Below, we display a few test images where the model's prediction did not match the true label. This can provide insights into common sources of error and potential areas for improvement.

In [None]:
# Find misclassified indices for the original model
misclassified_idx = np.where(y_pred != y_test)[0]

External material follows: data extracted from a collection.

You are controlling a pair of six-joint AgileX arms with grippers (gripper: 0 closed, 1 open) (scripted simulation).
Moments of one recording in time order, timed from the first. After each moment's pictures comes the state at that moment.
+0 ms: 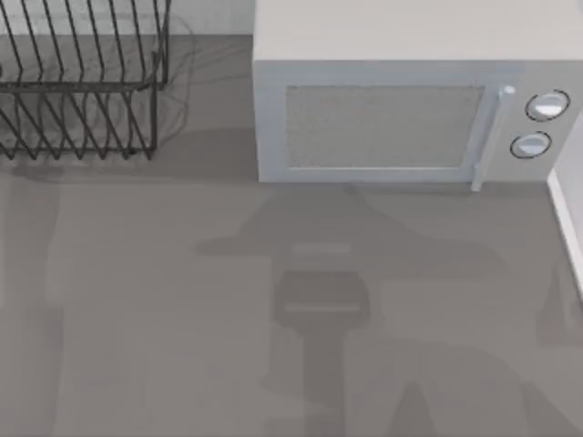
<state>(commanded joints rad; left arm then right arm) 0.12 1.43 1.04 0.39 0.15 0.02 0.00 0.00 0.00 0.00 0.00 0.00</state>
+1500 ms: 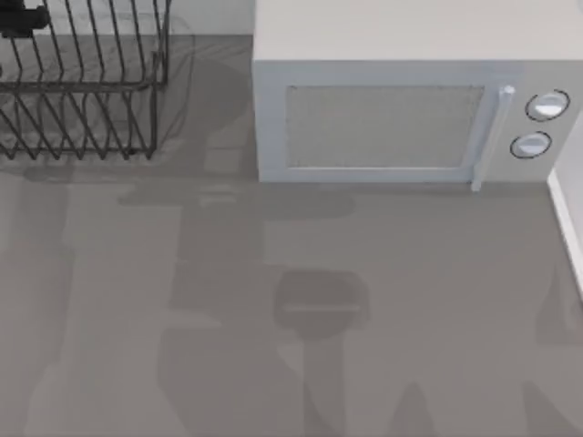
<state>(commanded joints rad) 0.07 1.76 0.92 0.83 0.11 0.02 0.00 0.00 0.00 0.00 0.00 0.00</state>
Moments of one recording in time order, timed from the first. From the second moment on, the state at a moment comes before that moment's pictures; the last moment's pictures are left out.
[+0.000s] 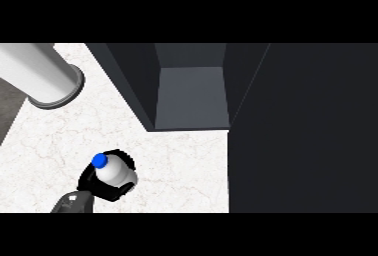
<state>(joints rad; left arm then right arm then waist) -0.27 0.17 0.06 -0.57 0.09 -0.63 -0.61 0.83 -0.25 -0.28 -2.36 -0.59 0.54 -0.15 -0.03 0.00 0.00</state>
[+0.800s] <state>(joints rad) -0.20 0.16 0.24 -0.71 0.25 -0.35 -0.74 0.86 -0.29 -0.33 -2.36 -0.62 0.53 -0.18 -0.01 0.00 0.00</state>
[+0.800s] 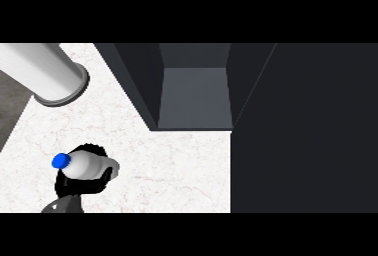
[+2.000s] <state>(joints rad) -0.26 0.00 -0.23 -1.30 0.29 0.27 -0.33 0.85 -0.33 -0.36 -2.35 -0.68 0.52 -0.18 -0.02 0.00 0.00</state>
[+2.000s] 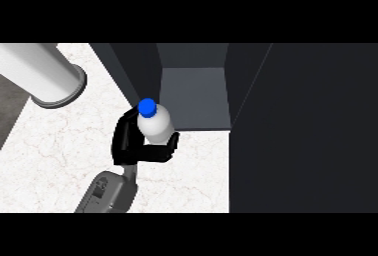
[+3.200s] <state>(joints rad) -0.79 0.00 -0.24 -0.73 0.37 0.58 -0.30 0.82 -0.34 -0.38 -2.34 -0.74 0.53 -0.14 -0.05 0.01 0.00</state>
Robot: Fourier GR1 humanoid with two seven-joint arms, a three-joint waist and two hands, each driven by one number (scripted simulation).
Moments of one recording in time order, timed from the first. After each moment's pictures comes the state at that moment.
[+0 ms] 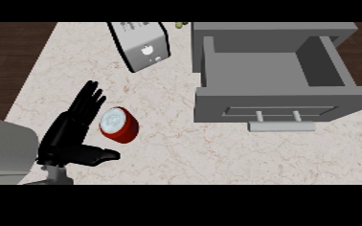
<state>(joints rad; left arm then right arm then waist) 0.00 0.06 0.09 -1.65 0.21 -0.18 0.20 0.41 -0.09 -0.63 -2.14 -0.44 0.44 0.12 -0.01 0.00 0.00</state>
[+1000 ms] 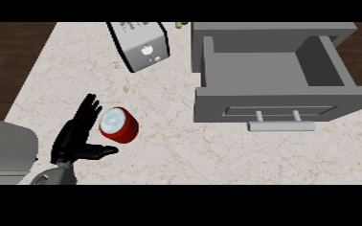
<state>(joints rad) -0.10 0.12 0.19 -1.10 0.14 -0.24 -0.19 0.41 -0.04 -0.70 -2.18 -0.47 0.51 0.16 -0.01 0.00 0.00</state>
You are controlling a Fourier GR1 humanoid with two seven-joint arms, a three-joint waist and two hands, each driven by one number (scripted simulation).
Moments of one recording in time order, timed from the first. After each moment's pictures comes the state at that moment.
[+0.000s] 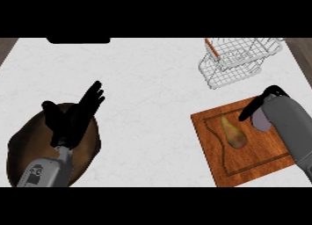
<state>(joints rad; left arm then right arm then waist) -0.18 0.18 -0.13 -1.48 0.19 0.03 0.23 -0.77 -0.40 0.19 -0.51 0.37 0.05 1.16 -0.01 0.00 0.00</state>
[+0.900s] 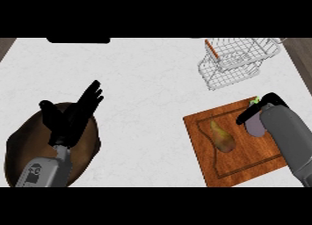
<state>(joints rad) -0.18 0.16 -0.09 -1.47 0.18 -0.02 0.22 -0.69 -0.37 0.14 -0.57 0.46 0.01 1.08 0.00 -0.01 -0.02</state>
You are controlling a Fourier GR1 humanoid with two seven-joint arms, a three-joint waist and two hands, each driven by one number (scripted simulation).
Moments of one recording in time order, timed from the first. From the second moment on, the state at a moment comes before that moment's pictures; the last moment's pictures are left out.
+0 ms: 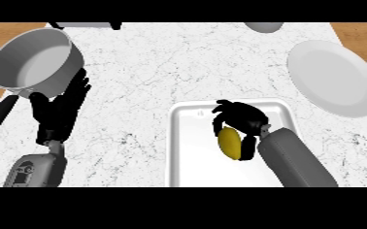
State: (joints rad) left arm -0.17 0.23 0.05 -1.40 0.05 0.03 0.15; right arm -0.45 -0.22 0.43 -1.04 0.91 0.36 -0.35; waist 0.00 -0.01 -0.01
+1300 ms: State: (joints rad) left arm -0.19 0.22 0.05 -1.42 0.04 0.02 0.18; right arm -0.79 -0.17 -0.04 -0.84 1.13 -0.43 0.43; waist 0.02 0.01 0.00
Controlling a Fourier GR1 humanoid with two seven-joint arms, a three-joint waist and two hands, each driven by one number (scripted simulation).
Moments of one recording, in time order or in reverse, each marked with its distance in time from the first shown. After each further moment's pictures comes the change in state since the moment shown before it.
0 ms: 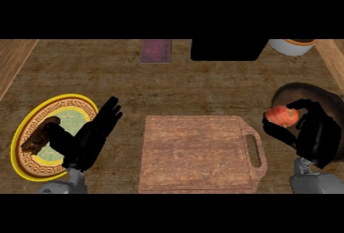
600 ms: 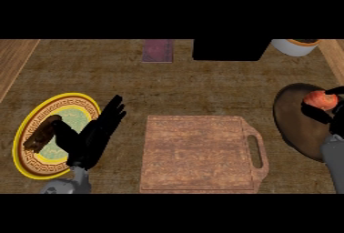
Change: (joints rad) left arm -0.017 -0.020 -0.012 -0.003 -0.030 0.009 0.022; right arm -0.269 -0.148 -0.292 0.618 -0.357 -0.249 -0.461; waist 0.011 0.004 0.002
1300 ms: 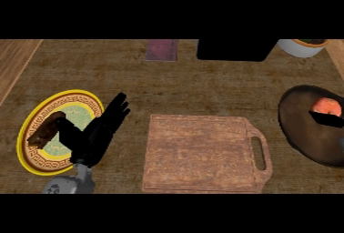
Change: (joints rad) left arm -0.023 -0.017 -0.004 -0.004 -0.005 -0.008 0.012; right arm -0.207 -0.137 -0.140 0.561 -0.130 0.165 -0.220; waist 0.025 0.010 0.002
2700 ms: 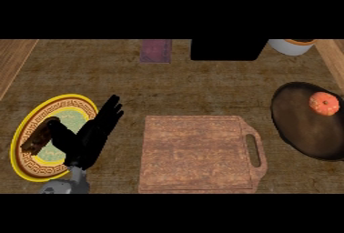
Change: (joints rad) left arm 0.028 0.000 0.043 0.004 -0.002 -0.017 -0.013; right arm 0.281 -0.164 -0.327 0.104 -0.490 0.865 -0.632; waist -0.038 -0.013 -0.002
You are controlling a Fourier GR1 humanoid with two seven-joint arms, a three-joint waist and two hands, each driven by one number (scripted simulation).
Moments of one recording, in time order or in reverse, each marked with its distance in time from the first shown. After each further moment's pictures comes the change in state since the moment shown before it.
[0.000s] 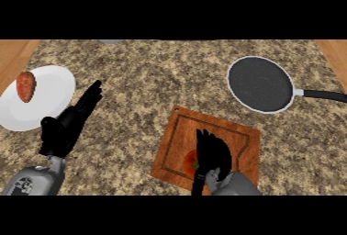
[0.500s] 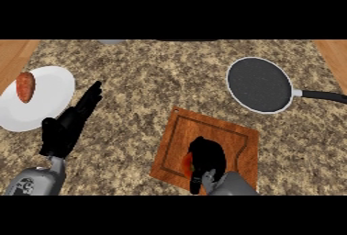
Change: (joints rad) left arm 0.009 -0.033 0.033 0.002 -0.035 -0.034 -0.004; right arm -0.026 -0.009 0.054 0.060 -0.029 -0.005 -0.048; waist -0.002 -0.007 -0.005
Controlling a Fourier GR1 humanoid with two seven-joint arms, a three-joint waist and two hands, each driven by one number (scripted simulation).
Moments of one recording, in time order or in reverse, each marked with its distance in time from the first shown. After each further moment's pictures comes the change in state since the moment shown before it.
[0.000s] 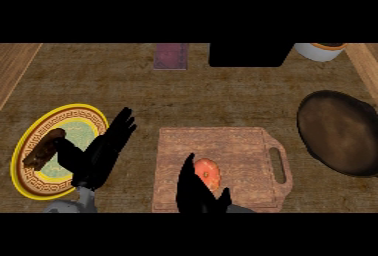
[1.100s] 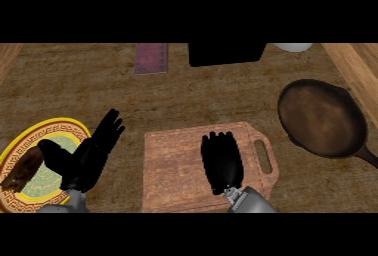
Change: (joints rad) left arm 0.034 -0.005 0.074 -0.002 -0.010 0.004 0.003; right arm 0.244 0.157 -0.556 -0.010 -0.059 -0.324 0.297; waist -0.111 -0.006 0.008
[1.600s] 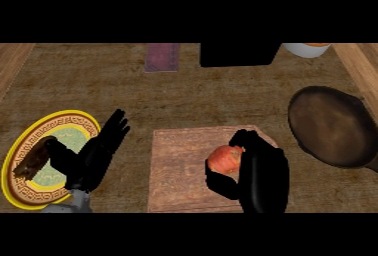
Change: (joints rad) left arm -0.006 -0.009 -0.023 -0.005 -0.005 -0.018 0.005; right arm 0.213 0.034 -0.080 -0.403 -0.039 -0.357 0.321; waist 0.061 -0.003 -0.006
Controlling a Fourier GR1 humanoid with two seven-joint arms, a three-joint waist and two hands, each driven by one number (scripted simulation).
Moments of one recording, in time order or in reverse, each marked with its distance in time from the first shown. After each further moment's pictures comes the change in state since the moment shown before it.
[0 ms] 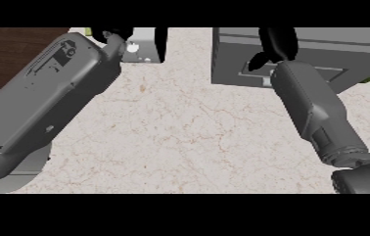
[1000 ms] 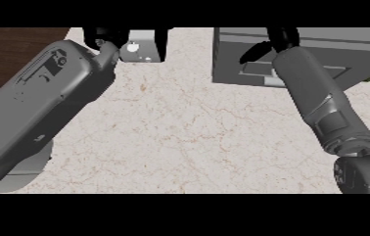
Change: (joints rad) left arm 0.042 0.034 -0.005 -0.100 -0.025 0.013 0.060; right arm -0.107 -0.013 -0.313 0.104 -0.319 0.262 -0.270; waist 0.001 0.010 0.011
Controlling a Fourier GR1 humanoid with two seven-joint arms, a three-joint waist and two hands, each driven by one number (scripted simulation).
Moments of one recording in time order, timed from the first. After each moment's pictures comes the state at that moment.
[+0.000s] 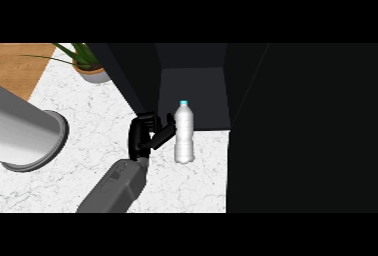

# Display a few misclassified examples
num_to_show = 10
plt.figure(figsize=(15, 4))
for i, idx in enumerate(misclassified_idx[:num_to_show]):
    plt.subplot(2, 5, i+1)
    plt.imshow(x_test[idx], cmap='gray')
    plt.title(f"True: {y_test[idx]}, Pred: {y_pred[idx]}", color='red')
    plt.axis('off')
plt.suptitle('Misclassified Examples - Original Model')
plt.tight_layout(rect=[0, 0, 1, 0.92])
plt.show()

For the fine-tuned model, use y_pred_tuned

In [None]:
misclassified_idx_tuned = np.where(y_pred_tuned != y_test)[0]
plt.figure(figsize=(15, 4))
for i, idx in enumerate(misclassified_idx_tuned[:num_to_show]):
    plt.subplot(2, 5, i+1)
    plt.imshow(x_test[idx], cmap='gray')
    plt.title(f"True: {y_test[idx]}, Pred: {y_pred_tuned[idx]}", color='red')
    plt.axis('off')
plt.suptitle('Misclassified Examples - Fine-Tuned Model')
plt.tight_layout(rect=[0, 0, 1, 0.92])
plt.show()

## 5. Summary and Conclusion

In this project, we developed and fine-tuned a fully connected neural network for classifying handwritten digits from the MNIST dataset using Keras and TensorFlow. We implemented a systematic approach to model development, training, and optimization.

**Key Accomplishments:**

1. Data Preparation

    - Successfully preprocessed the MNIST dataset
    - Implemented proper data normalization
    - Created appropriate training, validation, and test splits
    - Visualized sample data for better understanding

2. Initial Model Development

    - Implemented a multi-layer perceptron architecture
    - Incorporated regularization techniques (L2 and dropout)
    - Achieved baseline performance for comparison

3. Hyperparameter Optimization

    - Implemented systematic hyperparameter tuning using Keras Tuner
    - Explored various model configurations including:
    - Different network architectures (32-512 units per layer)
    - Various dropout rates (0.1-0.5)
    - Different optimizers (adam, sgd, rmsprop)
    - Different L2 regularization values

4. Performance Analysis

    - Conducted thorough comparison between original and tuned models
    - Visualized training and validation metrics
    - Analyzed prediction accuracy on test samples

**Potential Areas for Improvement:**

1. Model Architecture

    - Experiment with different network architectures
    - Consider implementing Convolutional Neural Networks (CNNs)
    - Try different activation functions

2. Training Strategy

    - Implement learning rate scheduling
    - Explore different optimization algorithms
    - Try different batch sizes and training durations

3. Data Enhancement

    - Implement data augmentation techniques
    - Explore different preprocessing methods
    - Consider using additional datasets

4. Regularization

    - Test different dropout patterns
    - Experiment with other regularization techniques
    - Implement early stopping strategies

This project provides a solid foundation for understanding and implementing deep learning workflows for image classification. By systematically exploring the areas for improvement, you can further enhance the model's performance and gain deeper insights into deep learning practices.